One way to define a surface in three-dimensions is through a function $f:\mathbb{R}^3\rightarrow\mathbb{R}$ which satisfies
$$f(\boldsymbol{x})=0,$$ for every point $\boldsymbol{x}\in \mathbb{R}^3$ that belongs to the surface. Thus, the surface $S$ can be defined as
$$S=\{\boldsymbol{x} \in \mathbb{R}^3\,|\,f(\boldsymbol{x})=0\}.$$ For one to visualize the surface $S$, the intersection point $\boldsymbol{p} \in \mathbb{R}^3$ of a ray---starting from the camera position $\boldsymbol{c} \in \mathbb{R}^3$ to some direction $\boldsymbol{d} \in \mathbb{R}^3$, $\|\boldsymbol{d}\|=1$---and the surface must be sought. After these intersection points are known for sufficiently many rays, a visualization can be constructed (some examples follow).
One way to find the intersection point $\boldsymbol{p}$ is through analytical calculations: the surface defined by $S$ is sometimes so simple that this calculation can be done by hand. An example that considers the intersection of a ray and a sphere can be found
from Wikipedia. This is exactly what the traditional ray tracing is all about.
In a more general setting, no analytical relationship exists for finding the intersection point $\boldsymbol{p}$. In such a case, one must rely to numerical methods.
A proficient applied mathematician would immediately attempt to apply, e.g., Secant method to the problem: find $t \in \mathbb{R}$ such that
$$f(\boldsymbol{c}+t\boldsymbol{d}) \approx 0.$$ There is, however, a caveat. For a general $f$ the function
$$g(t):=f(\boldsymbol{c}+t\boldsymbol{d})$$ might have several roots and in Secant method (or similar) nothing guarantees that a root nearest to the camera is recovered. You might end up drawing the wrong side of the object of interest!

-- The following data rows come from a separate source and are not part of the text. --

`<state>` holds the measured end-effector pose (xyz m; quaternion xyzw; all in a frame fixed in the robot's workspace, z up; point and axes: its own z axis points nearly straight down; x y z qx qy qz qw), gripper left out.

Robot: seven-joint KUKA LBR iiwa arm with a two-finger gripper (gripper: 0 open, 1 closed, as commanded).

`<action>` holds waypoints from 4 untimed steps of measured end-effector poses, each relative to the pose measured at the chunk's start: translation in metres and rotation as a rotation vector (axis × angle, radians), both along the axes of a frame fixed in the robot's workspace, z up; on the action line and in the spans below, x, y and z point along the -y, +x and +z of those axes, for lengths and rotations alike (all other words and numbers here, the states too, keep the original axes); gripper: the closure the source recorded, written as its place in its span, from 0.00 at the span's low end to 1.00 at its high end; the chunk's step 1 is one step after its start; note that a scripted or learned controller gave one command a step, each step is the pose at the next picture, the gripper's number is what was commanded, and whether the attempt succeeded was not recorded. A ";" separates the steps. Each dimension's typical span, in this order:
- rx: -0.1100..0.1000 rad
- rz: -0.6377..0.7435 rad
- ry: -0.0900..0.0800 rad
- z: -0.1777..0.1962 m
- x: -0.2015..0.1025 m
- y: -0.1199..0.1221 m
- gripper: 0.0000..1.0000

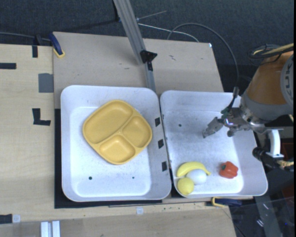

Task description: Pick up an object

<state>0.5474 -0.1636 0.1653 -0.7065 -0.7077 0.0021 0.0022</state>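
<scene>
the small red pepper-shaped toy (228, 170) looks like the nearest candidate for the pick; it lies in the lower right of the frame, on the floor of the right-hand white bin (187, 113), close to that bin's near wall. just left of it, well apart from the pepper, a yellow banana-shaped toy (190, 168), a white egg-shaped piece (199, 177) and a round yellow lemon-shaped piece (185, 185) sit bunched together and touching. in the left-hand white bin (71, 147) rests a yellow plastic divided plate with three compartments (117, 131).

the two-finger gripper (213, 127) hangs over bare floor at the middle right of the frame, up-frame of the toys; whether the fingers are spread or closed cannot be told at this angle, and nothing can be seen between them.

to do the step well, the arm would likely have to travel down-frame until it is centred over the pepper, come down straight, and close across the toy's narrow width. the pepper stands alone, so it should be the easier grasp; the bunched trio risks a finger landing on a neighbour and pushing the pile aside.

no brand, label or readable writing can be made out anywhere.
</scene>
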 end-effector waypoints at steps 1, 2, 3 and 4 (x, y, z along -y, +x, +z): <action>-0.002 -0.001 0.001 -0.058 0.000 -0.011 0.00; 0.002 0.001 0.001 -0.045 -0.001 -0.010 1.00; 0.008 0.000 -0.001 -0.001 -0.002 -0.015 1.00; 0.010 0.000 -0.001 0.042 -0.001 -0.013 1.00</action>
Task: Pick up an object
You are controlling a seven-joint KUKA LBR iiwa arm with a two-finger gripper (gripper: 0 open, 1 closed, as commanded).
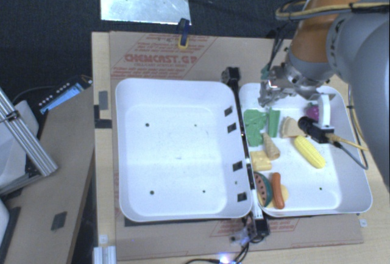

Thus, the applied numerical method should be guaranteed to find a root nearest to the camera.
A somewhat trivial method to find the nearest (or approximately nearest) root is to fix a sufficiently small constant step size $\Delta t$ and then find the smallest $n \in \mathbb{N} \cup \{0\}$ such that
$$f(\boldsymbol{c}+n \Delta t \boldsymbol{d})\approx 0.$$ This is known as
ray marching and is indeed a valid method for visualizing the surface $S$. The problem is that it's
tremendously slow since one must try every possible $n$ starting from zero!
Fortunately, there exists a clever trick to make the computation faster by ensuring that $f$ defines a
distance field of $S$. This means that at every point $\boldsymbol{x}$ in the space $\mathbb{R}^3$ the value $f(\boldsymbol{x})$ represents the
minimum distance from $\boldsymbol{x}$
to the surface $S$. This sounds like a hard restriction to satisfy but for many fractals the distance fields (or approximate distance fields) have already been derived by enthusiasts.
The algorithm goes as follows:
1. $\boldsymbol{p}:=\boldsymbol{c}$
2. $\boldsymbol{p}:=\boldsymbol{p}+f(\boldsymbol{p})\boldsymbol{d}$
3. If $f(\boldsymbol{p})$ is larger than some tolerance go back to step 2. Otherwise, break.
Output of the prescribed algorithm is the intersection point $\boldsymbol{p}$.
If you happen to own a sufficiently fast graphics processing unit and know the function $f$ for some fractal then this method can be implemented in real time using, e.g., OpenGL Shading Language. See the following Shadertoy entry I constructed as an example:
Getting the coloring and other visuals right requires of course lots of experience (or trial-and-error) but this is the basic idea for generating such animations. I tried to add some comments to the shader code and attempted to use same symbols as in this post.